Scientists urge federal government to ramp up conservation efforts in eastern Arctic
Scientists say the collapse of the Milne Ice Shelf highlights the needs for more conservation in the area
A team of Canadian scientists is urging the federal government to step up its conservation efforts in the eastern Arctic to try and save some of the last remaining year-round sea ice and the undiscovered organisms that live within it.
In a new article, Witnessing Ice Habitat Collapse in the Canadian Arctic, released Thursday in the journal Science, Carleton University geologist Derek Mueller and biologist Warwick Vincent of Laval University highlight the July 2020 collapse of the Milne Ice Shelf, the last known intact ice shelf in the Canadian Arctic.
Over a two day period, the 4,000 year-old Milne Shelf broke apart, sending 43 per cent of its mass adrift into the Arctic Ocean as smaller ice islands.
The Milne Shelf is located within the Tuvaijuittuq marine protected area, which, perhaps ironically, translates to "the place where the ice never melts" in Inuktitut. It's home to the oldest and thickest sea ice in the Arctic Ocean.
An area roughly the size of Poland, Tuvaijuittuq encircles the Quttinirpaaq National Park on the northeastern corner of Ellesmere Island.
It's part of what scientists believe will be the last portion of the Arctic Ocean to maintain year-round ice — until 2050, that is, by which time the oldest and strongest ice in the Arctic is expected to melt.

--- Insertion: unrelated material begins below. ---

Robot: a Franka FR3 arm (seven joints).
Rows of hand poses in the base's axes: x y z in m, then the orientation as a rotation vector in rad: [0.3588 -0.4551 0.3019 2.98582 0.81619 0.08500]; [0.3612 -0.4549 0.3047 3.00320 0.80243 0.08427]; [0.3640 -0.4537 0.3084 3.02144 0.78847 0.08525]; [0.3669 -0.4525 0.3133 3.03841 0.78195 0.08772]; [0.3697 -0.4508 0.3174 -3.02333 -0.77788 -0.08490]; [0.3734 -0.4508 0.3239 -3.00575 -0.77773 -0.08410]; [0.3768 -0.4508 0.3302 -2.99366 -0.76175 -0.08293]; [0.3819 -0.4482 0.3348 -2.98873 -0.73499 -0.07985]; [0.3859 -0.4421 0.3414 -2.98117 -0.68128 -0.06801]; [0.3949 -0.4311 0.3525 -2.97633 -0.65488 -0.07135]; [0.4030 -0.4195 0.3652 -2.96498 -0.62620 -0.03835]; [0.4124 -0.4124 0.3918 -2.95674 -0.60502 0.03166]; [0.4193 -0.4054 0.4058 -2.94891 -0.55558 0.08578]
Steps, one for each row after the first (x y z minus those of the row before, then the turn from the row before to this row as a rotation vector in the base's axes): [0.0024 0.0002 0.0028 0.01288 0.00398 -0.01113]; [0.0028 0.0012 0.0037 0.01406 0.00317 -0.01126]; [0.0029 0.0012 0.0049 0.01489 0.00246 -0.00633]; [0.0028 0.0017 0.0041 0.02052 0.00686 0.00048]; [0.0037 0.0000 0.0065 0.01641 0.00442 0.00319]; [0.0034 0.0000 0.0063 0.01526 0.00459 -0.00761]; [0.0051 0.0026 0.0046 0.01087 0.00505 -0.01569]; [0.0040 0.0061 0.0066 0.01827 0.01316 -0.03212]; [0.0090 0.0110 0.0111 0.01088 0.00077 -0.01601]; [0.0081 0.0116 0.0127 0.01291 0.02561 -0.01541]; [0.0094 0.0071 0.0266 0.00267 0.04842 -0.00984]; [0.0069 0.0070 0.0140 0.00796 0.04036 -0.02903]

In their article, Mueller and Vincent urge the federal government to create a permanent marine protected area that extends across the Canadian Arctic. They also want Ottawa to work with the Greenlandic government to further extend such a protected area east "despite the jurisdictional hurdles."
Permanent protection would mean the area would essentially be a shipping and resource-extraction free zone.
"There's lots of conservation areas being planned but what we were really interested in highlighting was that those could be extended to fully capture some of the vulnerable ecosystems that are at the northern coastline of our planet," Mueller said in an interview with CBC.
Recently, Mueller and his team uncovered small fresh water lakes on the Milne ice shelf that were created from fresh water run-off from nearby glaciers. These lakes are home to tiny microbial organisms, many which have never been seen before.
"We found this really cool community of benthic animals that were living inside the ice shelf. We were just on the cusp of studying those organisms and those are one of the surprise discoveries that one can find in these remote yet vulnerable environments," Mueller says.
"When the ice shelf broke apart we don't think those animals survived."
Mueller says extending the current protected areas of Tuvaijuittuq and Quttinirpaaq National Park would reduce the number of stressors on this already vulnerable ecosystem.
"When humans walk around in an environment they see the seals and the polar bears but they miss, because they're so small, all of the microbes. But they're really at the base of the food web. They are way more complex than you can imagine," Mueller says,
"To understand how these ecosystems function, these ice-dependent microbial ecosystems, before they melt away is what we're trying to do."
Tuvaijuittuq was created in partnership between the federal government and the Qikiqtani Inuit Association. A spokesperson for the QIA says more Inuit knowledge of the area needs to be collected.
The organization says it was planning to conduct an Inuit Knowledge Study of the area this summer but that has been postponed because of the COVID-19 pandemic. It says it will be asking communities in the area if they would support changes to the area's boundaries.
Mueller and Vincent are also calling on the federal government to honour its commitments in the Paris Agreement. The Agreement, hashed out in 2015, had 197 signatories committing to hold the global average temperature increase to well below two degrees above pre-industrial levels, with the ultimate goal of limiting the rise to only 1.5 C.
As part of the agreement, Canada committed to reducing its annual greenhouse gas emissions to 30 per cent below 2005 levels by 2030.
"Even with COVID our greenhouse gas emissions are still rising. We need to make considerable change to our greenhouse gas emissions and if we can then this last ice area stands a greater chance of remaining into the future," said Mueller.